REQUIRED ACTION: Your answer must be an exact copy of the data below, minus any pictures.

DATA EXCERPT:
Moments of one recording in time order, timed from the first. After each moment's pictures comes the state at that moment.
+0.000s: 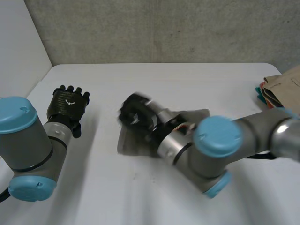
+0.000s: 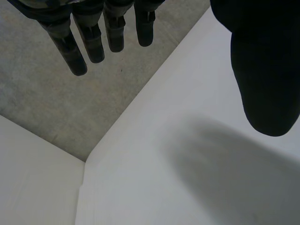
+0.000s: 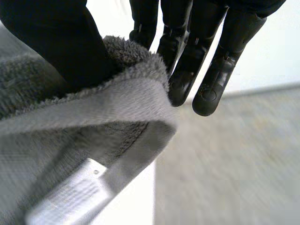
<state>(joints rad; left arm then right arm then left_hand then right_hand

TASK OUTPUT:
Moments of one recording in time order, timed from the first. After each moment's pictures comes the state at that moment.
+0.000s: 
+0.000s: 
+0.000s: 
<state>(joints rad; left arm then right arm then left_hand then right_hand

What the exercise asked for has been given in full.